Sony is a firm believer in HDR as the future standard for broadcast and acquisition necessitated by the increasing requirements for high resolutions for broadcast such as 4K and beyond. Despite the fact that there is very few content in actual 4K on TV right now (excluding streaming services such as Neftlix and Amazon, who’ve been championing UHD and HDR for the past year or so), traditional broadcasters have been lacking behind showing only select sport and music events in 4K and HDR here and there. Japan and South Korea seem to be spearheading the high resolution broadcast effort, while their counterparts in the old western world are playing catch up.
Sony’s commitment is further proven by the company’s decision to expand the HDR capabilities of many of its professional products to meet the growing requirements for HDR content across all production genres.
Sony’s definition of HDR (High Dynamic Range) is
“…increased realism to moving images and creates a significantly more immersive viewing experience.”
Broadcasters, live event producers and online content creators all have specific HDR production requirements, and the expansion of Sony HDR production capabilities, this offers a wide range of benefits.
In July 2016, the International Telecommunication Union published the ITU-R HDR-TV Recommendation, BT.2100-0. This standard presents two options for producing HDR images – Perceptual Quantization (PQ), which is supported by the Atomos Shogun Inferno for example (meaning the Inferno can output a PQ compliant HDR signal to a PQ Monitor for on set HDR monitoring for example) and Hybrid Log-Gamma (HLG) – and opens the way towards wider adoption of HDR broadcasting.
HLG is what Sony seems to be leaning towards at the moment. What is the difference between PQ and HLG? Aren’t they supposed to be doing the same thing – i.e. help transmit HDR images in the “proper” way on an HDR compliant TV for example?
Well, in short – PQ, which was developed by Dolby as part of its Dolby Vision standard, is generally what Hollywood studios and Netflix/Amazon seem to have settled on, however the inherent problem with PQ is that it is not backward compatible with existing SDR TVs/receivers. This could potentially lead to some seriously crappy HDR content due to improper decoding on the TV/receiver’s end making the HDR look even worse than SDR with severely crushed blacks, blown highlights or unnatural over-saturated colours.

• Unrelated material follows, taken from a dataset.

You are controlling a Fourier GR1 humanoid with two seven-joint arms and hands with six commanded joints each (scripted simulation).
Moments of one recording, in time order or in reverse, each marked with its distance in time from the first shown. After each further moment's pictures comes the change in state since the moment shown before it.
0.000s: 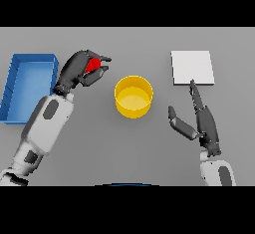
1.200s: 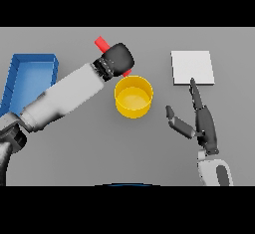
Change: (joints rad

HLG on the other hand, was created by the mighty Beeb or (BBC for all you outside the UK) in collaboration with super-hight tech Japanese broadcaster NHK to help them broadcast 4K and 8K. Hybrid Log-Gamma has been specifically designed to be backwards-compatible with SDR making it the preferred choice for live HDR production workflows. HLG also doesn’t rely on metadata to display HDR content properly.

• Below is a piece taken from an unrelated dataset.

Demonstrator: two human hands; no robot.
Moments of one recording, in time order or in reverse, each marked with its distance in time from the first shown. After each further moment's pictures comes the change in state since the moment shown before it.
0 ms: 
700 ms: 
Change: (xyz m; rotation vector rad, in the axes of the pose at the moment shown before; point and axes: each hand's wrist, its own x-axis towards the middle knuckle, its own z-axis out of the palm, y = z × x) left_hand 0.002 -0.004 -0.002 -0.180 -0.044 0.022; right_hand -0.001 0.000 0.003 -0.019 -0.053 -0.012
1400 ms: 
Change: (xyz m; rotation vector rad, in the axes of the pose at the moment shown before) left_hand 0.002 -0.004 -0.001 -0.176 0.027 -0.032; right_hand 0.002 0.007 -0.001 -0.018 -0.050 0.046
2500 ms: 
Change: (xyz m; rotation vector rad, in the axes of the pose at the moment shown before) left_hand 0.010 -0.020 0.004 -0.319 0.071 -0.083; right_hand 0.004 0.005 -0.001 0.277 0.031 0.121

Even though every camera today equipped with a LOG profile, whether a compact 4K mirrorless camera like the Sony a6500 (see some footage I shot with it below) or a purpose built pro cinema camera like the Panasonic Varicam LT, technically already shoots “HDR”, it is not the capture of HDR that is a problem – we are already doing that; rather displaying HDR content is.
Today, 98% of content gets squeezed in the 5-6 stops Rec.709 container and so much of that extra dynamic range is wasted as we simply cannot see it when it is broadcast. HLG will help more with live productions and quick HDR delivery more than anything else IMHO.
As the expanding need for HDR content continues, internet video platforms and professionals producing corporate or event content are paying more attention to the added value of HDR. They need to deliver content quickly, without compromising on imaging expression and quality of content.
To meet this demand, Sony now offers HDR capability on the entry level handheld XDCAM camcorders, PXW-FS5 and PXW-Z150. Both feature HLG recording (July 2017) for easy file-based workflows, whilst achieving the image quality of HDR. This simple workflow enables the shooting, editing and viewing of HDR content in HLG, without the need for additional colour grading.
The Sony PXW-FS5 and PXW-Z150 will receive the additional HDR capabilities via a software update. For the FS5, HLG will be supported, in addition to S-Log3. The HLG mode can be set-up quickly through the option of the newly added picture profile. HLG mode will also be supported in the PXW-Z150.
The firmware updates for both the FS5 and Z150 will be available sometime in July 2017.